– …и вышла в начале шестидесятых книжка, и все ничего. А тут Михаил Лившиц, известный борец за реализм и нравственность, ее походя полил. Неприятно. Но тут полемика как раз разразилась между Лившицем и Эренбургом, и Эренбург, громя и поливая Лившица, и о Битове упомянул: и здесь, мол, неправ глупый ретроград Лившиц, прекрасный молодой писатель Битов, и книжка замечательная. Круги пошли, критики подключились, большая пря, и в эту прю Битова и втащило, попал на язык: которые, значит, за Лившица, те поливают, а которые за Эренбурга, превозносят. И оказался он как бы участком поля битвы, которую прогрессивная эренбурговская группа выиграла. Короче, сидит дома, никого не трогает, звонят: Ленсовпис, просим зайти. Заходит: рады познакомиться, знаем, что ж ничего не несете, давайте можем заключить договор. И вот слегка обалделый Битов выходит из Совписа с договором, ни сном ни духом о нем ранее не ведая. Так вышла книга "Большой шар", а Битов оказался в большой литературе…
Владимир Гусев
– Каким редким даром, каким удивительным талантом надо обладать, чтобы сделать непереносимо скучное чтиво из биографий таких героев и авантюристов, как Гарибальди и Лунин! (Есть выражение "из дерьма конфету сделать", так здесь как раз наоборот.)
– Так вот потому он больше учит других, как надо писать.
Александр Чепуров
– В бане паразит один клеветал; хотел я его шайкой ляпнуть, так в пару не разглядеть было, кто.
Когда-то (рассказывал) Ленинградскую писательскую организацию возглавлял стихотворец Александр Прокофьев, по-простому в обиходе – Прокоп. Круто деловой. Лауреат, черная машина, брюхо типа дирижабля "Граф Цеппелин" – эпоха, табель о чинах.
Вот подкатывает его лимузин к Союзу, а из дверей приятный такой молодой человек выходит.
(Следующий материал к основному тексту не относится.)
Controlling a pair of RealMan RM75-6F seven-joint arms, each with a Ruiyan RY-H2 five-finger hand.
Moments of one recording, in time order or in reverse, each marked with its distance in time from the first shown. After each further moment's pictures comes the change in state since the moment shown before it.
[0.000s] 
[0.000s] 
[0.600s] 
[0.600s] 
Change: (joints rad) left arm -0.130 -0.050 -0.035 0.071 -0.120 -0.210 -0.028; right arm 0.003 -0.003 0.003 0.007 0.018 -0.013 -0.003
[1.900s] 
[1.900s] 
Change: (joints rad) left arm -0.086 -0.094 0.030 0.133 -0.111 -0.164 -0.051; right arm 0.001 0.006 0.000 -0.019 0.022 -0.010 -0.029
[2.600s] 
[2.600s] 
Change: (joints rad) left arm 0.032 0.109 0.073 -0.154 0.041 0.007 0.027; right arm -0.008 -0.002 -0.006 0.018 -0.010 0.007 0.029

Узнает его через стекло, здоровается умильно и дверцу раскрывает заодно: уважение оказывает старшему, все равно рядом, вежливый такой.
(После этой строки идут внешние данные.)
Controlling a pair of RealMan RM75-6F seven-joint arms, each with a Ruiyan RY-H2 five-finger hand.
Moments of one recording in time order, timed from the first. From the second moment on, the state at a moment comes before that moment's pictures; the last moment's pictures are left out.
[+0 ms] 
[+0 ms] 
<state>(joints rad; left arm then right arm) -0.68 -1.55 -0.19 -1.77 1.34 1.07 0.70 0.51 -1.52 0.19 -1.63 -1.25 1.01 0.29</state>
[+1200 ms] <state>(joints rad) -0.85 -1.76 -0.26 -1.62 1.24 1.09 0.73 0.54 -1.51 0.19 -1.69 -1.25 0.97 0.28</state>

И еще как-то раз также кстати выходит он. И еще. Мол, какие интересные совпадения. И уходит ненавязчиво своей дорогой.
И уже в коридорах Союза встречая, стал с Прокопом здороваться –
Что такое денщик босса? это маршальский жезл, сунутый тебе в ранец под груду хозяйского груза и грязного белья: топай, парень! дотащишь мое – и свое получишь. Прокопу-то брюхо мешало до шнурков на ботинках дотягиваться, так Саня Чепуров вообще незаменимый мальчик был.
Прокоп, скажем, возвращается из Москвы на "Стреле", а Саня его уже встречает с цветами и женой (прокоповской): пожалте встречу. А Прокоп выплывает из вагона под руку с бабой. А Саня, не усекя, ему букет и ножкой шаркает, на супругу кивает. Прокоп почернел, ткнул ему обратно букет и потопал один. Мило услужил. Еле отмолился.
Вот так Саня и двинулся в начальники Ленинградского СП, каковое и возглавлял много лет весь "застойный период".
Новаторы и консерваторы в литературе
– Та самая энергия, которая заставляет человека стремиться изменять искусство, заставляет его стремиться изменять и жизнь. Спорить о новаторах и консерваторах глупо – это диалектическая пара. Примечательно, что сейчас это размежевание в искусстве и политике удивительно совпадает. Традиционалисты-реалисты-деревенщики
– Забавнее, что те, кто раньше умилялся: "Ах, Распутин… О, Белов…" – теперь сокрушаются: "Ай-я-яй, Распутин… ой-е-ей, Белов…" Хотя ни как писатели, ни как личности они совершенно не изменились. Никогда там не было большой литературы. Тот самый недостаток внутреннего потенциала, не дающий выйти за рамки общепонятной литературной традиции, не дает выйти и за рамки горестной традиции политической.
– Но эти ребята безусловно вызывают уважение. Честностью, стойкостью и последовательностью. Раньше их бесспорная заслуга была в том, что они открыто писали правду, не боясь неприятностей – правду, которую очень многие знали и написать в принципе могли, но избегали портить себе жизнь. Однако минуло дикое время, когда акт гражданского мужества провозглашался актом художественного свершения: сказать правду еще не есть литературное достоинство, этого мало. А теперь многие – без риска! – пошли в говорении правды и анализах гораздо дальше, и стоикидеревенщики в неизменности своей позиции из авангарда оказались в арьергарде…
– И – логично и прискорбно – в этом арьергарде сомкнулись с аппаратной швалью, повинной в бедах, за которые болит их сердце.